#### [Task statement]
Every line below between the one holding "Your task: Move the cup" and the one holding "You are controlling", inclusive, should be copied exactly, and no other line.

#### [Information provided]
========
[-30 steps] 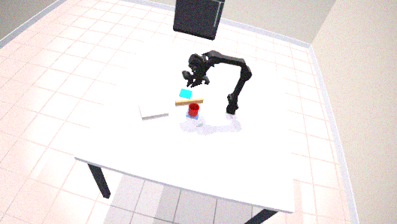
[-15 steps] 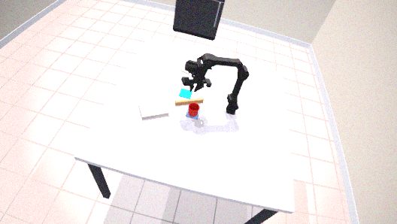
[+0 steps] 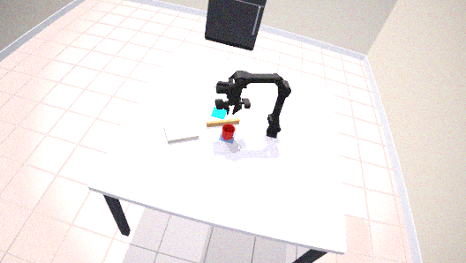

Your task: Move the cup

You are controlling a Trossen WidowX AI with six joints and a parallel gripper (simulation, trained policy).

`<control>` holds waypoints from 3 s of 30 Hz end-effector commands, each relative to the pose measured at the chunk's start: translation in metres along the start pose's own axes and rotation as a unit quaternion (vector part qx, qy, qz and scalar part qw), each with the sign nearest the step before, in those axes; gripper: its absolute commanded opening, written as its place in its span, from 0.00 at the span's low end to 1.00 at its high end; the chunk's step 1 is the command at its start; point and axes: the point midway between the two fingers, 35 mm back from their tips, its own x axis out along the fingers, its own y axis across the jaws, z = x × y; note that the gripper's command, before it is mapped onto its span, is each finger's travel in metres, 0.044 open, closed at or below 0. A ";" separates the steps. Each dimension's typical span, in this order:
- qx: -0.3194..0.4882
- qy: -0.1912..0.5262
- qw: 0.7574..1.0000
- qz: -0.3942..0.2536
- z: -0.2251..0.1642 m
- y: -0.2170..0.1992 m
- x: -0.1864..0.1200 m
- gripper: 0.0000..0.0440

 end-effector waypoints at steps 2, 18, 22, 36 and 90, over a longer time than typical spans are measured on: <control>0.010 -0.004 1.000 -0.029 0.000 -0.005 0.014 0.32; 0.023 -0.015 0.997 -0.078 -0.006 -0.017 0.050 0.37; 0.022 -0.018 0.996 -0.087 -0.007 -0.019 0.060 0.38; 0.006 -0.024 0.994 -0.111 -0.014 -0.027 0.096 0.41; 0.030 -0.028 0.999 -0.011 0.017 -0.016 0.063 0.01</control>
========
#### [Response]
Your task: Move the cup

You are controlling a Trossen WidowX AI with six joints and a parallel gripper (simulation, trained policy).

The reply is now complete.